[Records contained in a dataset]
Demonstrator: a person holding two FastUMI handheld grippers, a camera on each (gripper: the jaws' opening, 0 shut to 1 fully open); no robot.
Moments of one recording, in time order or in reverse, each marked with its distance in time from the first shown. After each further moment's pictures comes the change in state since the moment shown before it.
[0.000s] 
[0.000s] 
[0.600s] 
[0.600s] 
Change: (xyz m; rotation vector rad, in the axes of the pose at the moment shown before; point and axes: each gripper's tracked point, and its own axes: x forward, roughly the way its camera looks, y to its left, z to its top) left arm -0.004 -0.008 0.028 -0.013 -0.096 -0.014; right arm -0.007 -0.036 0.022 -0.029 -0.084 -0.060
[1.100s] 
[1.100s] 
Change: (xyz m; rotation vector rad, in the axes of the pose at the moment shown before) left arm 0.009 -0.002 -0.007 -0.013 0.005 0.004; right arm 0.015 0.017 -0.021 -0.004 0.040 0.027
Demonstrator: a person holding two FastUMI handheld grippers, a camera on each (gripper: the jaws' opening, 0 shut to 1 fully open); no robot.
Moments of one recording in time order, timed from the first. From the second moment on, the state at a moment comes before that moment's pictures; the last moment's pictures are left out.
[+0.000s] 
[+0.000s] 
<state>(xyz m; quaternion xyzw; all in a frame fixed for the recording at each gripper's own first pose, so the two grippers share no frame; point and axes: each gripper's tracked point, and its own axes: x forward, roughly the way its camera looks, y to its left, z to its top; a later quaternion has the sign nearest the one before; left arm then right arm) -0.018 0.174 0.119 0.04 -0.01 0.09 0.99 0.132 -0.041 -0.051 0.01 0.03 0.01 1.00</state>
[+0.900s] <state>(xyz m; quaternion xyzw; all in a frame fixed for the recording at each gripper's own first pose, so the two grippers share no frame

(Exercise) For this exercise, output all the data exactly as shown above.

(Response area)
Demonstrator: a person holding two FastUMI handheld grippers, a camera on each (gripper: the jaws' opening, 0 shut to 1 fully open); no robot.
Moments of one recording, in time order or in reverse, each marked with its distance in time from the first shown. After each further moment's pictures comes the change in state since the moment shown before it.
[0.000s] 
[0.000s] 
[0.600s] 
[0.600s] 
Change: (xyz m; rotation vector rad, in the axes of the pose at the moment shown before; point and axes: each gripper's tracked point, and its own axes: x forward, roughly the way its camera looks, y to its left, z to its top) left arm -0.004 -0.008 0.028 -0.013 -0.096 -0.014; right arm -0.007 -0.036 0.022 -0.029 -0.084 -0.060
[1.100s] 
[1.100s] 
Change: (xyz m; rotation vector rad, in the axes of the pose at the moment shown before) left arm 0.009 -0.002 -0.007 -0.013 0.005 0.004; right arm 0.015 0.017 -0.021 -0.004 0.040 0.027
Demonstrator: a person holding two FastUMI handheld grippers, a camera on each (gripper: the jaws' opening, 0 shut to 1 fully open); no robot.
Moments of one recording in time order, timed from the first. From the second moment on, the state at a moment comes before that moment's pictures; the last moment's pictures are left out.
[+0.000s] 
[+0.000s] 
<state>(xyz m; quaternion xyzw; all in a frame fixed for the recording at each gripper's own first pose, so the two grippers share no frame; point and axes: each gripper's tracked point, and its own axes: x forward, roughly the way its camera looks, y to its left, z to its top; a later quaternion has the sign nearest the one before; left arm then right arm) -0.018 0.174 0.119 0.04 -0.01 0.09 0.99 0.132 -0.041 -0.051 0.01 0.03 0.01 1.00</state>
[+0.900s] <state>(xyz m; quaternion xyzw; all in a frame fixed for the recording at each gripper's own first pose, so the two grippers share no frame

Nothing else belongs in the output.